Double-Well Potential
That’s fun, but the harmonic oscillator is a little boring. Let’s play with a more interesting potential (but not too interesting, mind you). We’ll do a half-square, double-well potential.
L = 10;
barR = barL = 10000;
v0 = L(*^-1.5*);
zp = 0;
pot =
Compile[{ {x, _Real} },
With[{L = L, v0 = v0, zp = zp, barR = barR, barL = barL},
Piecewise[{
{barL,
x < L (-3/2)},
{zp,
L (-3/2) <= x <= L (-1/2)},
{v0,
L (-1/2) < x < 0},
{v0*Power[1 - Exp[(x - L)*Power[x, -.5]], 2],
0 <= x}
}]
],
RuntimeOptions -> {
"EvaluateSymbolically" -> False
}
]
(*Out:*)
We’ll quickly confirm we have a nice double-well:
Plot[pot[x], {x, -(3/2 + 1/100) L, (3/2 + 1/100)*L }]
(*Out:*)
And then we’ll feed this into a new DVR object on a new range.
c1ddvr2 = c1ddvrclass[{151}, {2 L*{-1, 1}}];
c1ddvr2[
Function -> pot,
Manipulate -> False,
"WavefunctionSelection" -> 3,
PlotRange -> {-.1, .5}
]
(*Out:*)
We can see that it appears as if we have standard particle-in-a-box wavefunctions on the left (1 and 3) and Morse-oscillator functions on the right (2). We can then extract the "InterpolatingWavefunctions"
:
wfns = c1ddvr2[Function -> pot,
Return -> "InterpolatingWavefunctions"];
Then we can Animate
these:
ListAnimate[
MapIndexed[
Show[
Plot[Evaluate[#[[1]] + #[[2]][x]], {x, -2 L, 2 L},
PlotRange -> {-.1, 10 + #[[1]]},
PlotStyle -> ColorData[97][#2[[1]]]
],
Plot[pot[x], {x, -2 L, 2 L},
PlotStyle -> Directive[Dashed, Gray]]
] &,
Take[wfns, 25]
]
]
(*Out:*)
Other DVR Schemes
Many different types of DVRs are possible.
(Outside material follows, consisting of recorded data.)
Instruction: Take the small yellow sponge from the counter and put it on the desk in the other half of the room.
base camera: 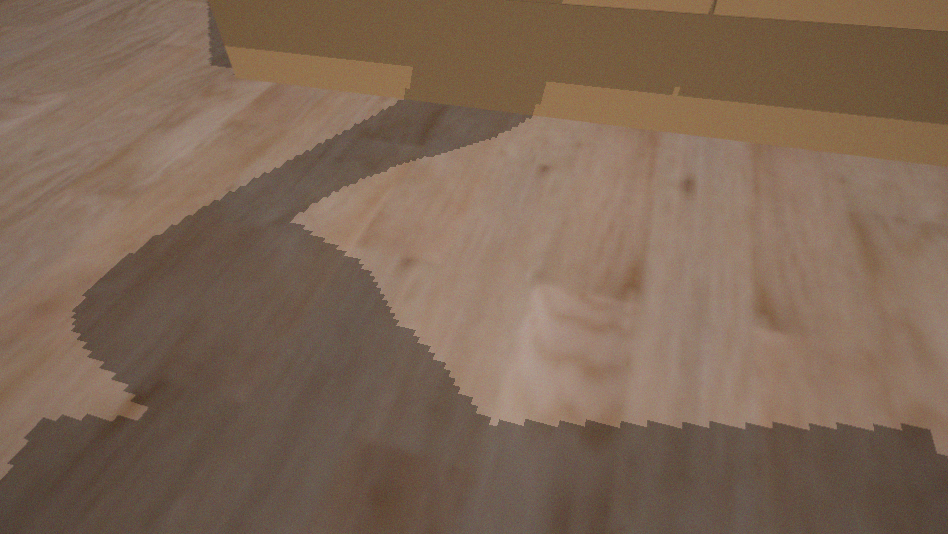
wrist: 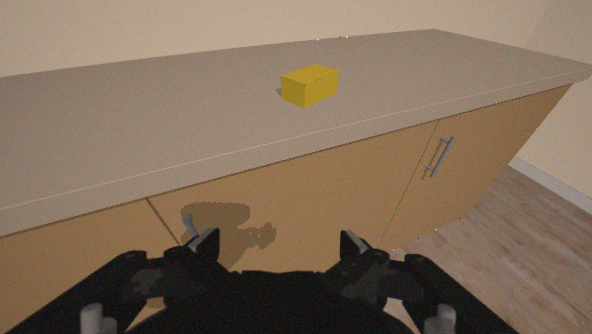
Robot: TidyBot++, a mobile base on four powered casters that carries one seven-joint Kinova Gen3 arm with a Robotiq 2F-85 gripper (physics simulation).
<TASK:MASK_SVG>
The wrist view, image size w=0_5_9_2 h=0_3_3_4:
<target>gripper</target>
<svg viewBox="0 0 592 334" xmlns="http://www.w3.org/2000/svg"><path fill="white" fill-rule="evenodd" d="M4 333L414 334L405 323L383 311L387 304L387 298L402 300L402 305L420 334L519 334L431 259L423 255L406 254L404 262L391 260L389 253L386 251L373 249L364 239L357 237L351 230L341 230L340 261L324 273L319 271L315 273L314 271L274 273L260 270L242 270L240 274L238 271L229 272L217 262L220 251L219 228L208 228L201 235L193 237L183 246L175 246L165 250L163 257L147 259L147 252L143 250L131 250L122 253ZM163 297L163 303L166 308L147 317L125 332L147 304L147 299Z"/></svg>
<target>small yellow sponge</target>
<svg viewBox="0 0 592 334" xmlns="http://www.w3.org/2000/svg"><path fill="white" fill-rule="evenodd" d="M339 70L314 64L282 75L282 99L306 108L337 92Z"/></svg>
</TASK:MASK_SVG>
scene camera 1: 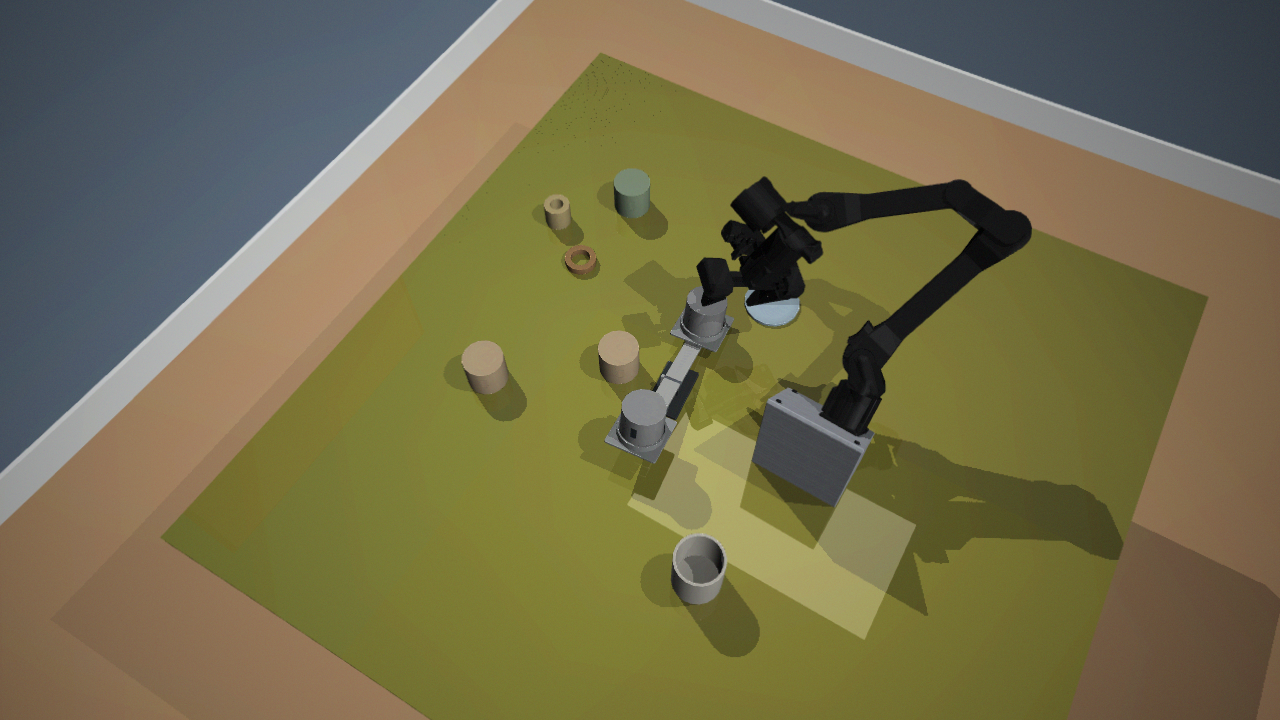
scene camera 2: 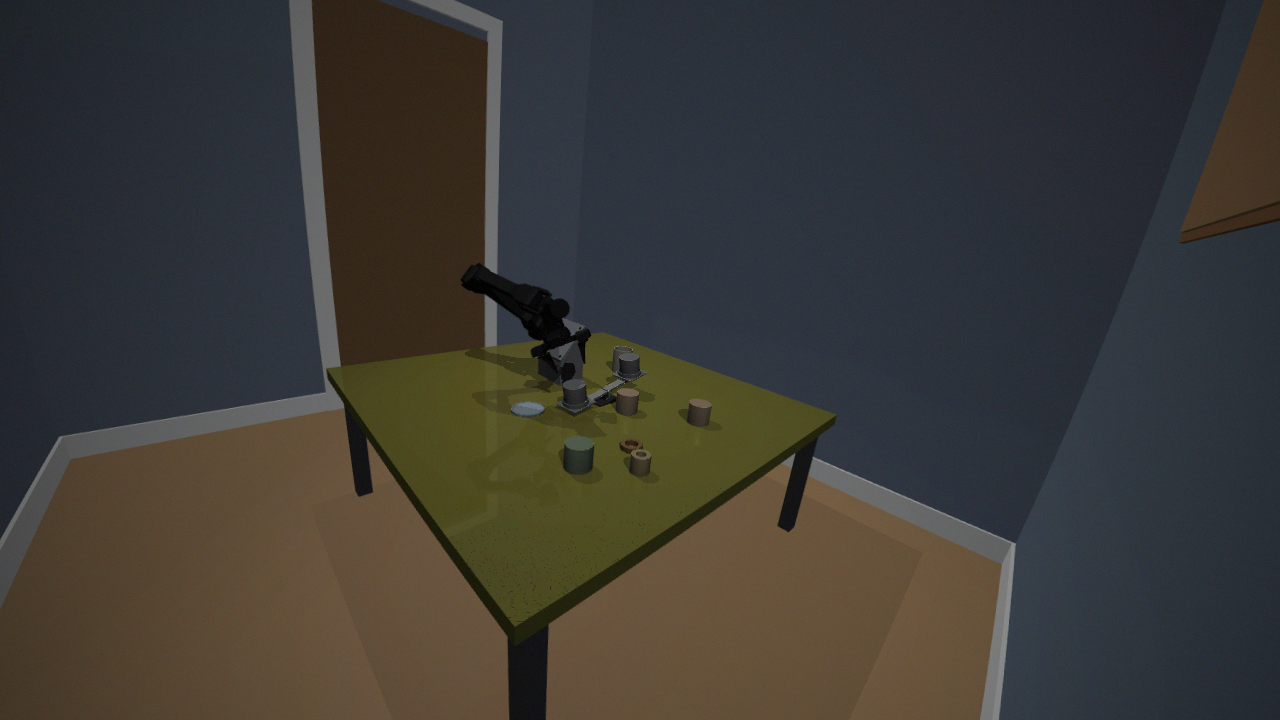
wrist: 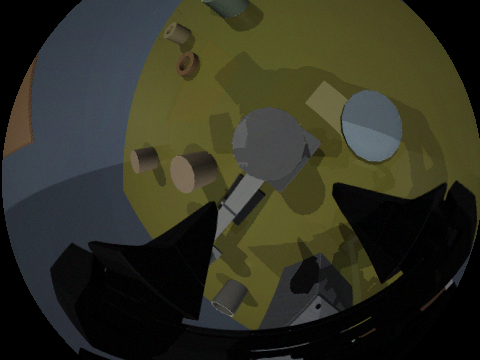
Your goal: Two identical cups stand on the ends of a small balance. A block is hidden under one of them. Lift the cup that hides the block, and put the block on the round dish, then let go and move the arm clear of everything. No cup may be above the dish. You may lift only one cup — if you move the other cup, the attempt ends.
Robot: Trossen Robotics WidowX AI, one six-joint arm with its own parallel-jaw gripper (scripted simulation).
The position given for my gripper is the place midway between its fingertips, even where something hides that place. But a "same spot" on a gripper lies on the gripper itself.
Labels:
my gripper: scene camera 1; scene camera 2; wrist 276,198
same spot on balance: (wrist: 247,187) = (scene camera 1: 685,358)
same spot on my gripper: (scene camera 1: 758,297) = (scene camera 2: 553,363)

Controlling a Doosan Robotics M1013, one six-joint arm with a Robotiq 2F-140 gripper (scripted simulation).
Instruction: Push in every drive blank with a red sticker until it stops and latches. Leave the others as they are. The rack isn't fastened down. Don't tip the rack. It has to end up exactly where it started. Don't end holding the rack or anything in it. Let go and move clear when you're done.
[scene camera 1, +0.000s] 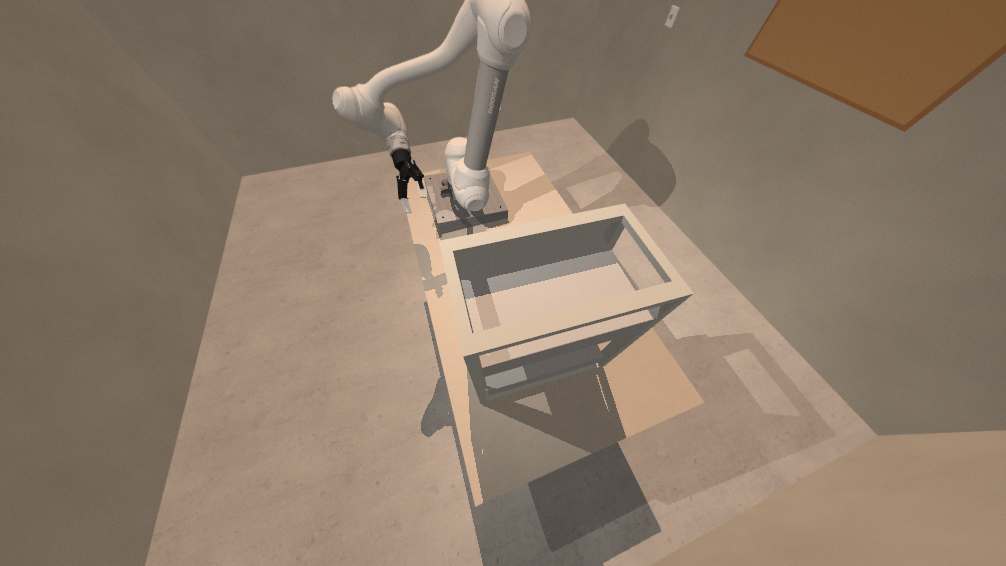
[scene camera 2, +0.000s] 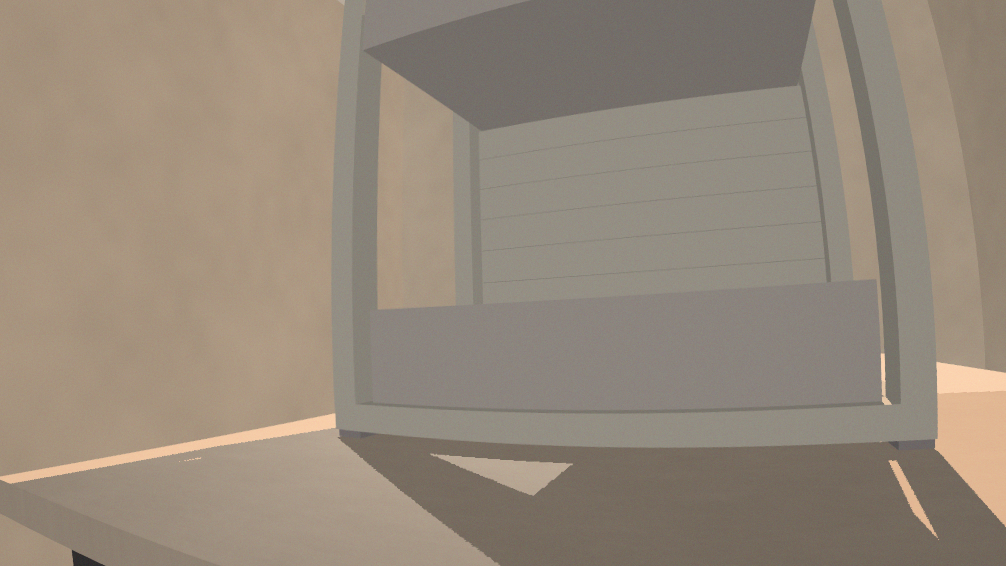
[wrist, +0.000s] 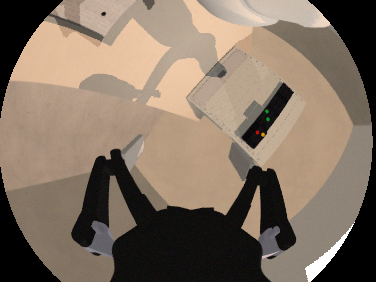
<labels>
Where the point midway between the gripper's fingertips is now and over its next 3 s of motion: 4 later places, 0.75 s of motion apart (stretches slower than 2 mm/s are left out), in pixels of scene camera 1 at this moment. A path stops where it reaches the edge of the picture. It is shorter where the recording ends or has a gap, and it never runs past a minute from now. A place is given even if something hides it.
My gripper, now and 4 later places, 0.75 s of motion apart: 415, 205; 419, 209; 429, 212; 447, 211; 464, 210
</labels>
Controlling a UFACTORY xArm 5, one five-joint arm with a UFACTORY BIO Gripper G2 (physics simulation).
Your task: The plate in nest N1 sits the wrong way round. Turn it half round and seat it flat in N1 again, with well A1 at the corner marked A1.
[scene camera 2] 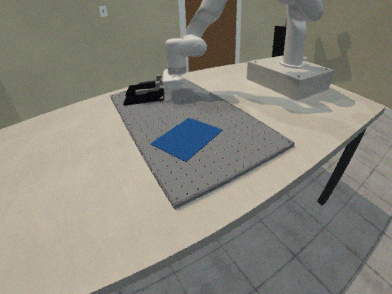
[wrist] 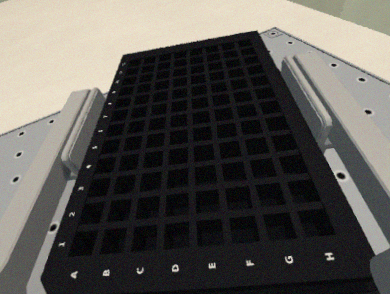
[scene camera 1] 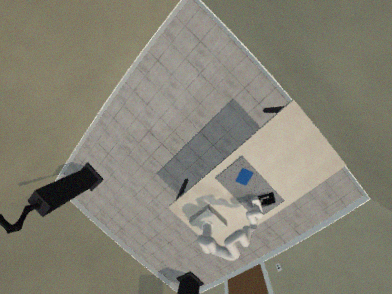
In view: a black well plate [wrist: 201, 166] and a flat blue square [scene camera 2: 183, 141].
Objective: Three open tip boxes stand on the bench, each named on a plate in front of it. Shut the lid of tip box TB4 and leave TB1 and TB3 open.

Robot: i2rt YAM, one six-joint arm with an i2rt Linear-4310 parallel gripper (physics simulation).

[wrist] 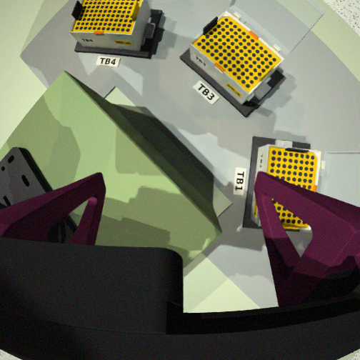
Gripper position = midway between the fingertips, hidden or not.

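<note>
You'd see my gripper point(179, 180) here, along with a grey mat point(307, 105) and a yellow rack point(297, 166).
</note>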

I have constructed DVRs in up to 3 dimensions, although theoretically arbitrary dimensional DVRs are possible. Similarly I’ve constructed DVRs that work in angular coordinates, or which are appropriate for radial wavefunctions (which allowed me to build a DVR on a spherical grid). For now, though, we’ll leave it at this and come back to those some other day.